C'est le petit jeune (38 ans) qui monte, la doublure montoise de Di Rupo. Il devrait bénéficier de l'aspiration de son mentor pour cartonner. Et probablement assurer les 3 sièges PS au Parlement wallon, dont celui de Joëlle Kapompolé, 2 esur la liste socialiste et députée sortante.

Jacqueline GALANT
MR

La bouillonnante bourgmestre de Jurbise jouit d'une réputation de battante et de franchise dans son discours. Elle devrait permettre au MR de maintenir son siège à Namur. 

 

 

 

 

Manu Disabato
Ecolo

Le conseiller communal de Frameries était chef de groupe Écolo au Parlement wallon où il n'a pas démérité. Suffisant pour maintenir son siège ? Rien n'est moins sûr.

Carolo Di Antonio
cdH

Le bourgmestre en titre de Dour s'est fait une place au soleil en tant que ministre wallon pendant une demi-législature. Il pourrait en tirer les bénéfices lors du scrutin.
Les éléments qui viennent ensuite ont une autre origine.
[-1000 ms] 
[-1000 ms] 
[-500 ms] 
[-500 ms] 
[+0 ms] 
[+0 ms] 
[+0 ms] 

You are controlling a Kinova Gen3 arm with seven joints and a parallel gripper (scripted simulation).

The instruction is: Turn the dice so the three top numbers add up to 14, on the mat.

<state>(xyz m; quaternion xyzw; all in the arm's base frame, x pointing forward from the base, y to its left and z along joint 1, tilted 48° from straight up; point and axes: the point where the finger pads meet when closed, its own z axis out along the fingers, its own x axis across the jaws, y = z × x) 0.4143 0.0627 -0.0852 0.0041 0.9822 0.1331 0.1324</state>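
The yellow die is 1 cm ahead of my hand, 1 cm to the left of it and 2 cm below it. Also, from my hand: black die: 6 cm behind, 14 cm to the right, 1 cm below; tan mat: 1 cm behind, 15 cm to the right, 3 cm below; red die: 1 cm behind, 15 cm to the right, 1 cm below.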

Les questions qu'on se pose

Mons perd un siège, qui est menacé? cdH et Écolo en ballottage

Le PS devrait être en capacité de maintenir ses pions (3 sièges en 2009)... Du coup, il semble plus vraisemblable que ce soit l'un des trois autres partis traditionnels (MR, Ecolo et cdH) qui perde son député wallon.

Parmi eux, la tête de liste MR Jacqueline Galant semble la mieux placée, les libéraux ayant terminé à la seconde place voici 5 ans avec une avance relativement confortable.

Pour Écolo et le cdH, en revanche, ce sera moins évident. Ces deux-là se tiennent dans un mouchoir de poche. En 2009, Écolo avait réalisé le 3 escore de la circonscription. Mais le Vert Manu Disabato réussira-t-il à limiter la casse pour un parti qu'on annonce en perte de vitesse ? D'autant que les humanistes bénéficient cette fois d'un avantage certain : la position de ministre de leur tête de liste, Carlo Di Antonio, qui a remplacé Benoît Lutgen à l'Agriculture et aux Travaux en cours de législature.

La reconversion économique grâce à Mons 2015?

Et ça passe avant tout par un changement d'image radical : celle d'une région sinistrée où il n'est pas intéressant d'investir, une région marquée par la gréviculture et à la réputation aussi noire que ses terrils.

Pour ce faire, les Montois ont décidé de passer par la culture et les investissements artistiques et touristiques.

Désignée capitale culturelle européenne pour 2015, Mons espère tirer profit économiquement de cette opportunité qui coûtera tout de même 70 millions.

Seulement, comme le disent les politiques du coin, cet argent ne servira à rien si les résultats positifs de Mons 2015 ne sont pas pérennisés.

C'est tout l'enjeu de la législature wallonne et communautaire à venir en ce qui concerne la cité du Doudou : fortifier son économie, créer des emplois, attirer les investisseurs. Comme l'a fait sa voisine Lille dans les années qui ont suivi son titre de capitale culturelle en 2004.